Vera Doroshenko’s sister Rosanna Shtein

This is my sister Rosanna Shtein that perished during the war. Photo taken in Kiev around 1939. My older sister Rosanna had finished a medical high school before the war and got a job at the Sanitation and Chemistry Scientific Research Institute. When the war began she was recruited to the army. On 5 July 41 she came home to say her good-byes. She was wearing a uniform, had the rank of first lieutenant and worked in the regional hospital.

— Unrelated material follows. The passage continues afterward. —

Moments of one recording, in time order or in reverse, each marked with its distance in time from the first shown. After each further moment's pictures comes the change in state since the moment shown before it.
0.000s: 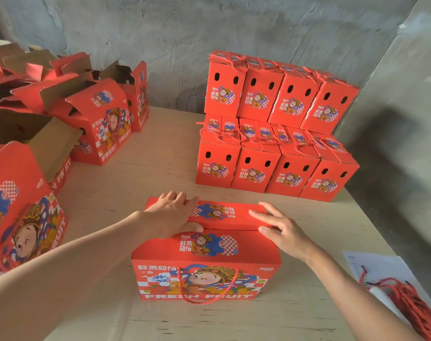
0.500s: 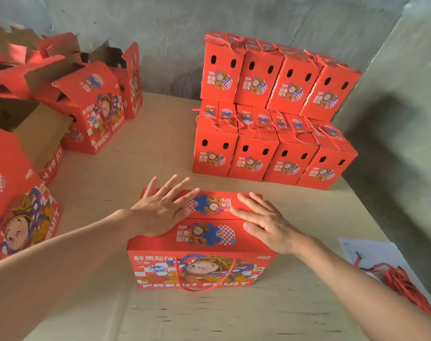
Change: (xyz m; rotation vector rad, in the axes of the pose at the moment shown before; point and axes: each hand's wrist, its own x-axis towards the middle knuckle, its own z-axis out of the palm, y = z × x) left_hand -0.010 -0.007 0.019 -0.092 0.028 -0.005; right_hand 0.005 -0.012 0.010 -0.411 -0.172 -0.156
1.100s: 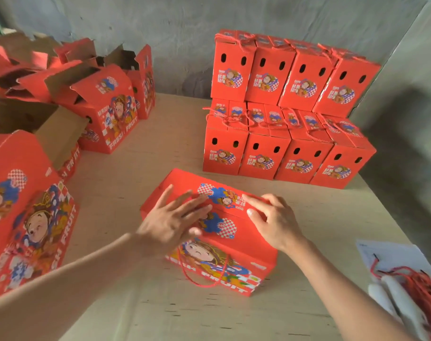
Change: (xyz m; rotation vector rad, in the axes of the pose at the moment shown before) left_hand -0.036 0.026 -0.001 0.102 0.127 0.165; right_hand 0.012 -0.019 0.015 -0.012 0.375 0.257
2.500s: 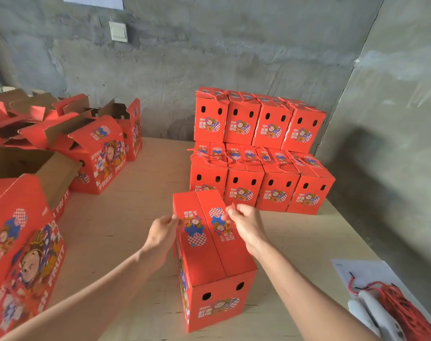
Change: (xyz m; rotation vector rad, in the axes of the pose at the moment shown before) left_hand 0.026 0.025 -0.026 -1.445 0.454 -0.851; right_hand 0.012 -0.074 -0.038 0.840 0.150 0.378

Shortly after 4 o'clock on the next morning (6 July) I went to the hospital. I walked from Podol to Kreschatic - there was a traffic jam on the bridge and I had to climb over them. I finally reached the hospital. It was closed. There was only a sentry inside. I hoped that she would hear and come to the gate. But then all of a sudden her closest friend Lisa Galperina came out. She told me that Rosanna wasn't there any more and that her unit had left an hour before. Rosanna was working under the leadership of professor Alekseyev. They were working for defense, looking for the methods to strengthen the immunity system to resist poisonous materials and they were following the front. So, I didn't see Rosanna. After the war professor Alexeyev visited us in 1947. He was Rosanna's Director. He told us that they were encircled in the vicinity of Lubny and captured by the Germans. In 1942, in February, the Germans brought them to their German hospital in Darnitsa (an area in Kiev - left bank). Alexeyev managed to get an identity card for Rosanna that said that she was Georgian. She did look like a Georgian. That was all information he had about her. My mother wrote 376 letters to various authorities, trying to find Rosanna and the only answer she ever got was "Her name is not on the lists of the lost, missing or those that died from the wounds". Rosanna perished.